Sanft schlagen die Wellen an das Boot, der Wind trägt den Geruch von Ostsee und Ferne mit sich und kräuselt das grün-blauschwarze Wasser. Die Brise streichelt die Segel unseres Folkeboots. Gemächlich rauscht es übers Wasser. Steuerbord: Im Hafen von Lauterbach schaukeln die Masten anderer Segelschiffe. Von Backbord grüßt die Insel Vilm. Ihr gegenüber erheben sich die Bäume des Hochwaldes von Goor. Im Laub, in den Baumhöhlen der uralten Gehölze leben Schwarzspechte, Waldkäuze, manchmal kreisen Seeadler hoch darüber. Nicht viel, meint man, und die Goor und der Vilm können die Wipfel ihrer Bäume zu einem riesigen, grünen Dach vereinen. Wie durch einen Park gleitet das Boot durch dieses Ensemble, Kurs Gustow. Rund 40 Seemeilen.

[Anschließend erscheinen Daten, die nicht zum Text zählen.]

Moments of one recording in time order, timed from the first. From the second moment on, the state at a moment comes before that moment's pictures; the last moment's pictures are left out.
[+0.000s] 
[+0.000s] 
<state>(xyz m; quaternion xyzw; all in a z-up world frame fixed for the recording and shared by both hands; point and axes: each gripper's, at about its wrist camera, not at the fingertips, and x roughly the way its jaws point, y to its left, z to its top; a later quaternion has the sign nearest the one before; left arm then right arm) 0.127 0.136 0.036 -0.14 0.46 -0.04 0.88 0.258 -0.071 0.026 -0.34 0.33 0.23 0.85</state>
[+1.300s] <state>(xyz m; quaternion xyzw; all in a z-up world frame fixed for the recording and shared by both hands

Über den Greifswalder Bodden, entlang eines grandiosen Ufers: Kleine Sandstrände wechseln sich ab mit Mini-Kliffs, Bäume greifen mit ihren Ästen ins Meer, Buchten voller Schilf, aus denen Wildenten fliehen. Das „Gelbe Ufer“, das so heißt, weil die Sonne sein Steilufer wie Gold erstrahlen lässt. Dann Palmer Ort, der „Südpol“ Rügens, ein paar Schläge weiter der Fähranleger von Glewitz. Das Boot fährt in den Strelasund. In der Ferne sieht man die Silhouette der Ziegelgrabenbrücke. Weiter geht es entlang der einst trocken gefallenen Puddeminer Wiek, dann die Gustower Wiek, in denen bereits Silberreiher durchs Seichte waten, nahe bei der Gustower Werder mit seiner seltenen Seeschwalbenkolonie.

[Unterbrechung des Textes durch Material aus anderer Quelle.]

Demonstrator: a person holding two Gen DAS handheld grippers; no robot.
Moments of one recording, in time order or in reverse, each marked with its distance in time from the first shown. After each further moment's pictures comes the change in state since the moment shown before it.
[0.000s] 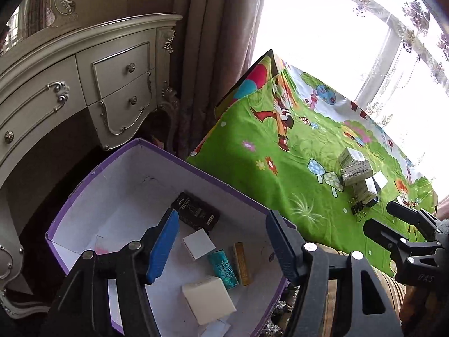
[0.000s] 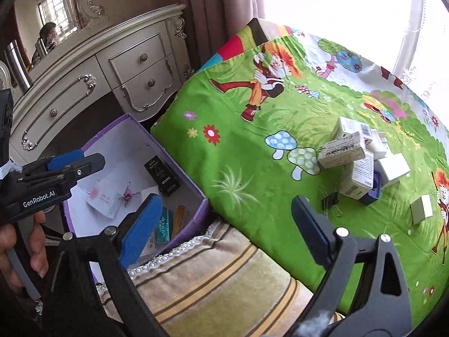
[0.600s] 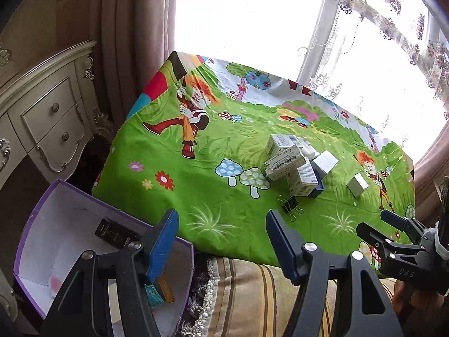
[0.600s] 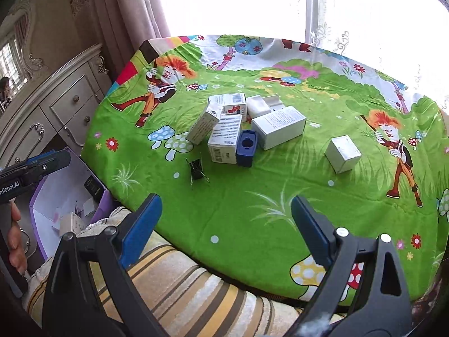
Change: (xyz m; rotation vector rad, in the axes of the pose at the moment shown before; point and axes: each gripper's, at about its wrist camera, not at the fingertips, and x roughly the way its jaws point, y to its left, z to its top) left arm 0.011 -0.136 0.008 0.217 0.000 -0.139; right arm -0.048 -0.135 -0.060 0.234 -0.066 -0.195
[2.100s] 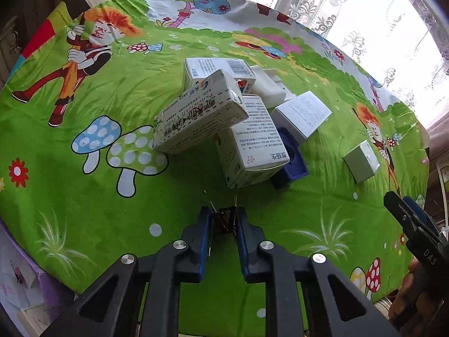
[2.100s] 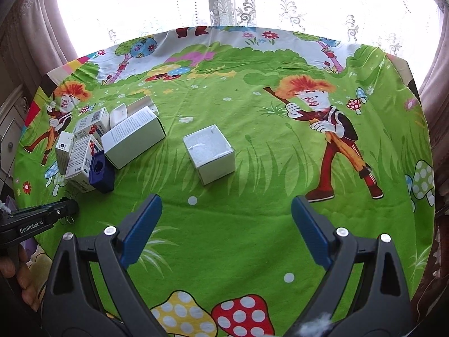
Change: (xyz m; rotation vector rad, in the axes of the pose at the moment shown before) left arm 0.161 -0.115 0.004 0.013 0.294 -0.092; right arm 0.052 -0.148 0.011 0.207 0.024 -0.213
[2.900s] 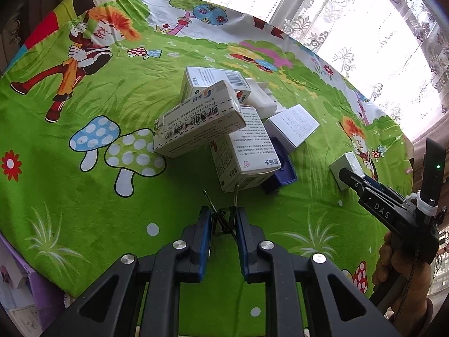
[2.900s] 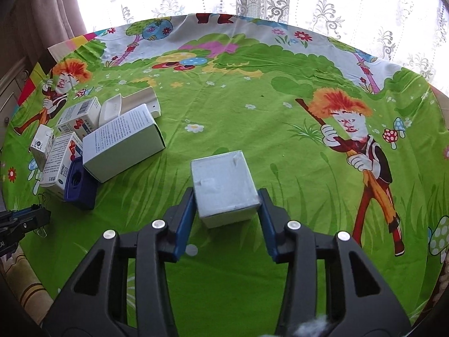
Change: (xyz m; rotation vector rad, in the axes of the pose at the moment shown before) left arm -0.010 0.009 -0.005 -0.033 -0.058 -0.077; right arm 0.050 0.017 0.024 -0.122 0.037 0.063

Beinahe atemlos stehen wir an der Reling und mögen den Blick nicht abwenden, aus Angst, etwas zu verpassen. Auf gerade ein paar Meilen zeigt sich, was die Insel Rügen so einzigartig macht: ihre ungeheure Vielfalt, die sich erst recht vom Wasser aus erschließt. Andere Gegenden an der Ostsee mögen mehr Küstenlinie haben, doch nirgends gibt sie sich so abwechslungsreich wie hier. Die Buchten, die bewaldeten Ufer, die idyllischen Fischerdörfer, die Kreidefelsen, die kleinen und großen Sandstrände – Rügen ist See- und Sehland, in dem nur, im wahrsten Sinne des Wortes, Wasser, Wind und Vögel den Ton angeben. Während an der westlichen Ostsee oder in der Dänischen Südsee ein Verkehr wie auf der Straße herrscht, ist man vor Rügen selbst zur Hochsaison allein mit der Stille und dem wunderbaren Schauspiel der Natur.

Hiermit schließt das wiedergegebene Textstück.